→ **EXERCISE GOAL**: Print the records below exactly; all of them are needed.

→ **Extracted records**:
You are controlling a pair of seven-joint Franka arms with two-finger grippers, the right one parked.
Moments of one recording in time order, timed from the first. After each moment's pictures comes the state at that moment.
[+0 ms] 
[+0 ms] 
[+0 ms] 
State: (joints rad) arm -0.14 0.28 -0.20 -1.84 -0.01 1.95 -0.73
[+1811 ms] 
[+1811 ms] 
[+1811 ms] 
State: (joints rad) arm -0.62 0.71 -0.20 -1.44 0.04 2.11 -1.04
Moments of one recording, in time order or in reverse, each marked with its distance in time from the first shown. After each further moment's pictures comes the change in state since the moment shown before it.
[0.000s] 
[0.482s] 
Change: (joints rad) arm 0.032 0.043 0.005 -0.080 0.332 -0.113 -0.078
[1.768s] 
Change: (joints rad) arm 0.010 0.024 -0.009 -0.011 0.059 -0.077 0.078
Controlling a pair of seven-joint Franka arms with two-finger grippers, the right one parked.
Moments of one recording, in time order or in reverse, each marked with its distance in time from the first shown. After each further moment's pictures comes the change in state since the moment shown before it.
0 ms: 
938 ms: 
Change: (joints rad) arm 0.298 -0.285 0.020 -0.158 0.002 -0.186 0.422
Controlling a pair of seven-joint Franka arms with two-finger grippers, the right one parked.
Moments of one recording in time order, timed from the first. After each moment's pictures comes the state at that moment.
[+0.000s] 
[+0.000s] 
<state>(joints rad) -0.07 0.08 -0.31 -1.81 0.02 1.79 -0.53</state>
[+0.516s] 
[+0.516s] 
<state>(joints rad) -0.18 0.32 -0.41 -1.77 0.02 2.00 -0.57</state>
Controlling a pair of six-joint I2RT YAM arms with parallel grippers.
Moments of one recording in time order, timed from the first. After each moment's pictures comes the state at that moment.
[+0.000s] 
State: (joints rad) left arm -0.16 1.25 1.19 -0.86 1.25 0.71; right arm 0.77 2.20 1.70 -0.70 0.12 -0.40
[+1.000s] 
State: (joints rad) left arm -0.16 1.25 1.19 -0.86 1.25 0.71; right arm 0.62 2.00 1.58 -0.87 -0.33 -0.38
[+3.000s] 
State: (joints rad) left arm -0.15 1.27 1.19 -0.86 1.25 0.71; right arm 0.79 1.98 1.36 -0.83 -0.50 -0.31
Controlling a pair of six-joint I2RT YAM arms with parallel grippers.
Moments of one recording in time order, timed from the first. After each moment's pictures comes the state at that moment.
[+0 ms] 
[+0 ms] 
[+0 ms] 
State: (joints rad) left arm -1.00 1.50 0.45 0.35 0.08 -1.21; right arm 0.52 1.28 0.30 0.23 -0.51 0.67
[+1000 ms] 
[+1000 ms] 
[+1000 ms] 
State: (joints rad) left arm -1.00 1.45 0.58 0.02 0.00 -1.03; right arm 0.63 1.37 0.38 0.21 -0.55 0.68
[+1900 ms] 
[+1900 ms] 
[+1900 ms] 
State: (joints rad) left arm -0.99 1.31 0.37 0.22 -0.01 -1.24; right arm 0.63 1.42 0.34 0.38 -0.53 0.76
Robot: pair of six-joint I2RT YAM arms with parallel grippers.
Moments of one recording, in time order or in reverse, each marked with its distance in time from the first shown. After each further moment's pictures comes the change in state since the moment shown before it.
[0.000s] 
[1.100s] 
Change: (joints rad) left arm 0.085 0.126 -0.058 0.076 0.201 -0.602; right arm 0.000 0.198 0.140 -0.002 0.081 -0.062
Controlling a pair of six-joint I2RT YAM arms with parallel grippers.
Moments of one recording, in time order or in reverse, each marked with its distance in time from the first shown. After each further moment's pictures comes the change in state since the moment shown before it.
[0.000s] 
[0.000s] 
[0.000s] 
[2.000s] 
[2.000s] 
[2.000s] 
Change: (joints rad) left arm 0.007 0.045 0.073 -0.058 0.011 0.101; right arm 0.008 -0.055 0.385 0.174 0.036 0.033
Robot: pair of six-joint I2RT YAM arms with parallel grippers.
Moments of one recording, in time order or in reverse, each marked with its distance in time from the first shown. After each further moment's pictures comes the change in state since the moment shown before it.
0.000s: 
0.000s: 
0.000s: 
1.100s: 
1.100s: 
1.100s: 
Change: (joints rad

→ **RESPONSE FOR THIS EXERCISE**:
You are controlling a pair of seven-joint Franka arms with two-finger grippers, the right one parked.
Moments of one recording in time order, timed from the first. After each moment's pictures comes the state at that moment.
[+0 ms] 
[+0 ms] 
[+0 ms] 
State: (joints rad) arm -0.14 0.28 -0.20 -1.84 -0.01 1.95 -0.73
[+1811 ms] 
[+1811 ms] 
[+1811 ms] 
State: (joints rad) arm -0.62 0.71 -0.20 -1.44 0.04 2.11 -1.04
Moments of one recording, in time order or in reverse, each marked with its distance in time from the first shown. After each further moment's pictures comes the change in state since the moment shown before it.
[0.000s] 
[0.482s] 
Change: (joints rad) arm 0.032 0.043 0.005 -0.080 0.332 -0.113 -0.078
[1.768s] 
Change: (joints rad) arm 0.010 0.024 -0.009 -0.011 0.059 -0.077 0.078
Controlling a pair of seven-joint Franka arms with two-finger grippers, the right one parked.
Moments of one recording, in time order or in reverse, each marked with its distance in time from the first shown. After each further moment's pictures comes the change in state since the moment shown before it.
0 ms: 
938 ms: 
Change: (joints rad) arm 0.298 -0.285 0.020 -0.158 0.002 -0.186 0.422
Controlling a pair of seven-joint Franka arms with two-finger grippers, the right one parked.
Moments of one recording in time order, timed from the first. After each moment's pictures comes the state at that moment.
[+0.000s] 
[+0.000s] 
<state>(joints rad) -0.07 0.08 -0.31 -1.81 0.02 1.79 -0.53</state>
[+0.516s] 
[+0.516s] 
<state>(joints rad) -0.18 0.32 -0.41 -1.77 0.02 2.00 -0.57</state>
Controlling a pair of six-joint I2RT YAM arms with parallel grippers.
Moments of one recording in time order, timed from the first. After each moment's pictures comes the state at that moment.
[+0.000s] 
State: (joints rad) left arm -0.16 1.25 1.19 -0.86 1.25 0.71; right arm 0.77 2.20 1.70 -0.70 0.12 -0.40
[+1.000s] 
State: (joints rad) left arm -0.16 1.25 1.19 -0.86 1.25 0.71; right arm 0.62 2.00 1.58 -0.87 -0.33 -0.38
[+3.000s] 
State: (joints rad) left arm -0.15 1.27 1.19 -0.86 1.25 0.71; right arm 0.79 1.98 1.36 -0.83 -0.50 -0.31
Controlling a pair of six-joint I2RT YAM arms with parallel grippers.
Moments of one recording in time order, timed from the first. After each moment's pictures comes the state at that moment.
[+0 ms] 
[+0 ms] 
[+0 ms] 
State: (joints rad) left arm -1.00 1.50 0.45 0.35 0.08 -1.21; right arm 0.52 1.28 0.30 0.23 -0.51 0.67
[+1000 ms] 
[+1000 ms] 
[+1000 ms] 
State: (joints rad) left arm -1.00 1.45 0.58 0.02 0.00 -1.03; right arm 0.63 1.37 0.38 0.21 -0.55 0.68
[+1900 ms] 
[+1900 ms] 
[+1900 ms] 
State: (joints rad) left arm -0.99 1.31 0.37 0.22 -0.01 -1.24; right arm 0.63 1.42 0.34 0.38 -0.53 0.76
Robot: pair of six-joint I2RT YAM arms with parallel grippers.
Moments of one recording, in time order or in reverse, each marked with its distance in time from the first shown. After each further moment's pictures comes the change in state since the moment shown before it.
[0.000s] 
[1.100s] 
Change: (joints rad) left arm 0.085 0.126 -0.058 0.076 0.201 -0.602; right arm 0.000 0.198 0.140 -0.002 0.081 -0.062
Controlling a pair of six-joint I2RT YAM arms with parallel grippers.
Moments of one recording, in time order or in reverse, each marked with its distance in time from the first shown. After each further moment's pictures comes the change in state since the moment shown before it.
[0.000s] 
[0.000s] 
[0.000s] 
[2.000s] 
[2.000s] 
[2.000s] 
Change: (joints rad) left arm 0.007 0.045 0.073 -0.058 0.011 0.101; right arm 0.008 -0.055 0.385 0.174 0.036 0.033
Robot: pair of six-joint I2RT YAM arms with parallel grippers.
Moments of one recording, in time order or in reverse, each marked with its distance in time from the first shown. After each further moment's pictures comes the change in state since the moment shown before it.
0.000s: 
0.000s: 
0.000s: 
1.100s: 
1.100s: 
1.100s: 
Change: (joints rad

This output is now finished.